Rare pistol made for Sir Walter Scott to go under the hammer
The rare piece is engraved with the Scott of Abbotsford family crest on one side, and a coat of arms with the motto “Watch Weel” on the other.
It will be auctioned by Lyon & Turnbull and sold as part of the Edinburgh-headquartered auction house's Scottish Works and Whisky sale on Wednesday.
It is expected to fetch between £15,000 and £20,000.
Colin Fraser, specialist in arms and armour at Lyon & Turnbull, said: “This is a remarkable Scottish belt pistol given its connection to Sir Walter Scott, one of the most successful authors of all time.
"The pistol was made by McLeod, the same maker of a pair of pistols, bearing a similar armorial engraving and still within Sir Walter Scott’s collection and on display at Abbotsford.
"Scott actually mentions commissioning the pair for King George IV’s visit to Scotland in 1822 in letters to McLeod.
"Sir Walter Scott organised this Royal visit, which not only had a huge impact on 19th century Scotland, but had a long-lasting effect. It brought the wearing of full Highland dress, broad sword dirks (daggers) and Highland belt pistols, like the type referred to here, back into fashion.”
Today, Sunday, August 15, marks 250 years since Sir Walter Scott was born in Edinburgh.
The anniversary is being marked this weekend by ScottFest at Abbotsford, Scott’s former pile in the Scottish Borders, with the festival of the writer themed around his novel Ivanhoe.
The anniversary is also being marked by The Royal Mint with its first ever commemorative £2 coin.
Scott’s influence on Scottish culture – and how Scottish culture is defined – is immense. He has been credited with popularising tartan, saving the Scottish banknote and rediscovering the nation’s Crown Jewels.
His string of bestsellers, such as the Waverley series of historical novels, dominated the 19th century and changed how the world saw Scotland and Scotland saw itself.
There was an unquenchable thirst for his work. More than 23,000 copies of his poem Lady of the Lake, which the writer set around Loch Katrine and the Trossachs, were sold.

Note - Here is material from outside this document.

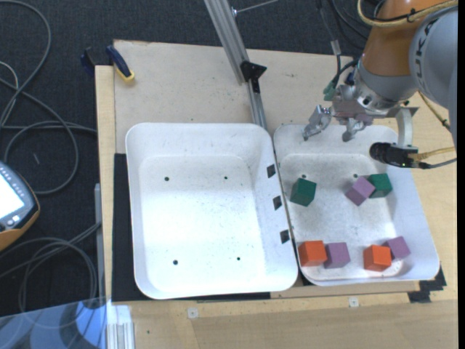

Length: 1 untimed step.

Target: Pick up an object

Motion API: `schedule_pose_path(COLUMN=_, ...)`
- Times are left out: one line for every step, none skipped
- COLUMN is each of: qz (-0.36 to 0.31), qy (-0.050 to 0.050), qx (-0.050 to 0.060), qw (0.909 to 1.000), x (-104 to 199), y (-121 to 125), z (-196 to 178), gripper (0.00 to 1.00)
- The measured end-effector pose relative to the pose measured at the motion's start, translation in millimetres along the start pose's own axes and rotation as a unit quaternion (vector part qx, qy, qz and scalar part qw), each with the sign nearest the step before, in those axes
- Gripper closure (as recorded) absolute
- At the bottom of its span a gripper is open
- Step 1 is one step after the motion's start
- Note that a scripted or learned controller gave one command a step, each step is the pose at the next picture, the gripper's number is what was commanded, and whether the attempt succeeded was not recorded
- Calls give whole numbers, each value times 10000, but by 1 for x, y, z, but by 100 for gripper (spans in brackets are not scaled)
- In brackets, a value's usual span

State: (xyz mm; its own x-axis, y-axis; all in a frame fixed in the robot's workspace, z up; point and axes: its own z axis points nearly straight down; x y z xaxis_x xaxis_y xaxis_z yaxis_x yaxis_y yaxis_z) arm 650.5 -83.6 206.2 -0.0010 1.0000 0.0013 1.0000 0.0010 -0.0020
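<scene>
Seven blocks lie in my right bin (418, 227). Nearest the gripper (333, 128), the green block (304, 192) sits well below its spread, seemingly unladen fingers (314, 126), which hover over the bin's far edge.

Two white bins (145, 166), both speckled with fine dark flecks, sit on a tan wooden bench (182, 78) over dark floor. In the right bin (414, 217): a dark green cube (304, 192) at nine o'clock, a purple cube (360, 190) touching a green cube (380, 185) at two o'clock. Along six o'clock run an orange cube (313, 253), purple cube (337, 254), orange cube (376, 257) and purple cube (397, 248). The arm (407, 35) is grey and orange; its gripper (336, 126) silver.
</scene>
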Motion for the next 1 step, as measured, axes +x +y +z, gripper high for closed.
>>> schedule_pose_path(qz=40, qy=-28, qx=-51, qw=10000, x=-74, y=-81, z=-107, gripper=0)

It was a literary phenomenon of its time – with the image of romantic Scotland sold along with the verse, which has been credited with kick-starting the Scottish tourism industry.

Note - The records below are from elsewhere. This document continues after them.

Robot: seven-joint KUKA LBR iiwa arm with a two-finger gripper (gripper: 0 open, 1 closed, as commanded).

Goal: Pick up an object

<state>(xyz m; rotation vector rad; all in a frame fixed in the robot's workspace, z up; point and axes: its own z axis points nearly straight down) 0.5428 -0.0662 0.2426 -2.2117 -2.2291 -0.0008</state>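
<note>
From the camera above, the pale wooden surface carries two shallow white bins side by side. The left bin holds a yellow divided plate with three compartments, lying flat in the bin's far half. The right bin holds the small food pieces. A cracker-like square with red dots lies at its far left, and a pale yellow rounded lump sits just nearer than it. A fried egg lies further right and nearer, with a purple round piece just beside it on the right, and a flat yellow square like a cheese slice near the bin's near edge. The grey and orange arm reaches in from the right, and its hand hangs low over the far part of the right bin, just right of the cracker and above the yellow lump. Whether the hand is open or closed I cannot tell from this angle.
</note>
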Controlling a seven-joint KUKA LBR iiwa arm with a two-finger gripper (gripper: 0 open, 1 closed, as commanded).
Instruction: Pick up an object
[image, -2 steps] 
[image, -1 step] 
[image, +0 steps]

The speed of publishing Scott’s work to keep up with demand – combined with his notoriously spidery handwriting – meant many errors occurred as they made their way into print.
This anniversary year, a major project is being undertaken at Aberdeen University to correct Scott’s poems and create the first half of a complete edition of verse, which will span ten volumes in time.

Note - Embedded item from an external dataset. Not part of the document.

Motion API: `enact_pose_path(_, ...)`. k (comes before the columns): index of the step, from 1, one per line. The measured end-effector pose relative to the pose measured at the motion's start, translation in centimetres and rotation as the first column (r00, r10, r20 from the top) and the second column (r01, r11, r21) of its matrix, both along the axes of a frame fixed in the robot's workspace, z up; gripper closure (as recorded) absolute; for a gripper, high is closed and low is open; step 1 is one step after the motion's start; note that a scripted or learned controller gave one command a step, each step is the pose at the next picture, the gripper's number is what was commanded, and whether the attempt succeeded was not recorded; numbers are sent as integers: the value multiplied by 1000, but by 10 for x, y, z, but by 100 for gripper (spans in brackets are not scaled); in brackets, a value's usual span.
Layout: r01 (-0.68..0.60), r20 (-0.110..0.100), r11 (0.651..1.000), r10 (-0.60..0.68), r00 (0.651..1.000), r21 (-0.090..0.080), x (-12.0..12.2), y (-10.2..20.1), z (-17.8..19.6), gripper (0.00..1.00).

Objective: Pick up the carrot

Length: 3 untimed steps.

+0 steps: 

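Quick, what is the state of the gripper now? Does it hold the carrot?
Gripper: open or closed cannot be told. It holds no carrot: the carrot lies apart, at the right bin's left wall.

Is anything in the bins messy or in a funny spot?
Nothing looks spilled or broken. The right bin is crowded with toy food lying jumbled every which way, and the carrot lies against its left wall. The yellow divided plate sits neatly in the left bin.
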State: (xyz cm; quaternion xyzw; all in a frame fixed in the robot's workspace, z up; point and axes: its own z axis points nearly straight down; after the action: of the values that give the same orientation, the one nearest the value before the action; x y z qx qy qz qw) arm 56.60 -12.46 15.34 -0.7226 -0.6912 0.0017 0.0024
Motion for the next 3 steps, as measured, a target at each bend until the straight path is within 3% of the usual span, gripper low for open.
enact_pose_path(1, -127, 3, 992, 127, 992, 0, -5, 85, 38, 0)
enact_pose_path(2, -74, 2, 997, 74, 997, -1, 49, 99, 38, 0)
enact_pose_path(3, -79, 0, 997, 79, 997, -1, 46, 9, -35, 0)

The Walter Scott Research Centre at the university now aims to return his poetry to a form that more closely reflects the writer’s original intentions and include his long notes on characters, time and place for context for the reader.
The centre has also launched an online exhibition to introduce a “lesser known Scott” and his love of music to the public.
The exhibition explores the ‘Wizard of the North’s’ legacy in terms of folk song, opera and theatre, from the ballads he collected to popular songs such as Bonnie Dundee.
A Tribute to Sir Walter Scott planned for Aberdeen’s Machar Cathedral on 28 August, featuring jazz pianist Neil Birse, guitarist Tom Williams and singer Katie Mackie, among others.